Chemometrics in Spectroscopy Linearity in Calibration: Quantifying Non-linearity

This column presents results from some computer experiments designed to assess a method of quantifying the amount of non-linearity present in a dataset, assuming that the test for the presence of non-linearity already has been applied and found that a measurable, statistically significant degree of non-linearity exists.
Dec 01, 2005


Jerome Workman Jr. & Howard Mark
In our last few columns (1–4), we discussed shortcomings of current methods used to assess the presence of non-linearity in data, and presented a new method that addresses those shortcomings. This new method is statistically sound, provides an objective means to determine if non-linearity is present in the relationship between two sets of data, and is inherently suitable for implementation as a computer program.

A shortcoming of the method presented is one that it has in common with virtually all statistical tests: while it provides a means of unambiguously and objectively determining the presence of non-linearity, if we find that non-linearity is present, it does not address the question of how much non-linearity is present. This column, therefore, presents results from some computer experiments designed to assess a method of quantifying the amount of non-linearity present in a data set, assuming that the test for the presence of non-linearity already has been applied and found that indeed, a measurable, statistically significant degree of non-linearity exists.

The spectroscopic community, and indeed, the chemical community at large, is not the only group of scientists concerned with these issues. Other scientific disciplines also are concerned with ways to evaluate methods of chemical analysis. Notable among them are the pharmaceutical communities and the clinical chemistry communities. In those communities, considerations of the sort we are addressing are even more important, for at least two reasons:

  • These disciplines are regulated by governmental agencies, especially the Food and Drug Administration. In fact, it was considerations of the requirements of a regulatory agency that created the impetus for this series of columns in the first place (1).
  • The second reason is what drives the whole effort of ensuring that everything that is done, is done "right." An error in an analytical result can conceivably, in literal fact, cause illness or even death.
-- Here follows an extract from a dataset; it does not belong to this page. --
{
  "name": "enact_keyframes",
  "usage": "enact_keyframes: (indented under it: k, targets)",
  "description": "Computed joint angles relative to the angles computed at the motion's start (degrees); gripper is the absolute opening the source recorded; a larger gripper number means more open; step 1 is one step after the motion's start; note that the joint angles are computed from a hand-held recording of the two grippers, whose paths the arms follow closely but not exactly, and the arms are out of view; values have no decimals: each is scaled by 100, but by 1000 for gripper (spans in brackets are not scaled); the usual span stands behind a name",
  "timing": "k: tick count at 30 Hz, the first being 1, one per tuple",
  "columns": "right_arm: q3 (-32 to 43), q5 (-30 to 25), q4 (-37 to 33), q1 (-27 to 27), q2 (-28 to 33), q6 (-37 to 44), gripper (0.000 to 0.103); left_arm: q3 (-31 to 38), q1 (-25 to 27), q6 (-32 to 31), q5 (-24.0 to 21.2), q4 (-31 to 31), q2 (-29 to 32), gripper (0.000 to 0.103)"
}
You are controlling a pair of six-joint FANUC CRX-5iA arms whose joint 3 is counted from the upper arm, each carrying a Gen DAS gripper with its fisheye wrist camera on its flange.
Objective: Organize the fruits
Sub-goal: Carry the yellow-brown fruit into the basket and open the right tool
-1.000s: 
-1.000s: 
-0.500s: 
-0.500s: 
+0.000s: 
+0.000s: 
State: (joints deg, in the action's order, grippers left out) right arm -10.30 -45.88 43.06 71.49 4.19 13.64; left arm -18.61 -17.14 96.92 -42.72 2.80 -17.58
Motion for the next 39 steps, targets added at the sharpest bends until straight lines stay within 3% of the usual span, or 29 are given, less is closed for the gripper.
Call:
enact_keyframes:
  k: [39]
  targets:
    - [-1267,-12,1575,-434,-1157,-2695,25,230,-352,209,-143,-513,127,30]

Thus, the clinical chemistry community also has investigated issues such as the linearity of the relationship between test results and actual chemical composition, and an interesting article provides the impetus for creating a method of assessing the degree of non-linearity present in the relationship between two sets of data (5).

Degree of Non-linearity

The basis for this calculation of the amount of non-linearity is illustrated in Figure 1. In Figure 1a, we see a set of data showing some non-linearity between the test results and the actual values. If a straight line and a quadratic polynomial both are fit to the data, then the difference between the predicted values from the two curves gives a measure of the amount of non-linearity. Figure 1a shows data subject to both random error and nonlinearity, and the different ways linear and quadratic polynomials fit the data. As shown in Figure 1a, at any given point, there is a difference between the two functions that represents the difference between the Y-values corresponding to a given X-value.

Figure 1b shows that irrespective of the random error of the data, the difference between the two functions depends only upon the nature of the functions and can be calculated from the difference between the Y-values corresponding to each X-value. If there is no non-linearity at all, then the two functions will coincide, and all the differences will be zero. Increasing amounts of non-linearity will cause increasingly large differences between the values of the two functions corresponding to each X-value, and these can be used to calculate the nonlinearity.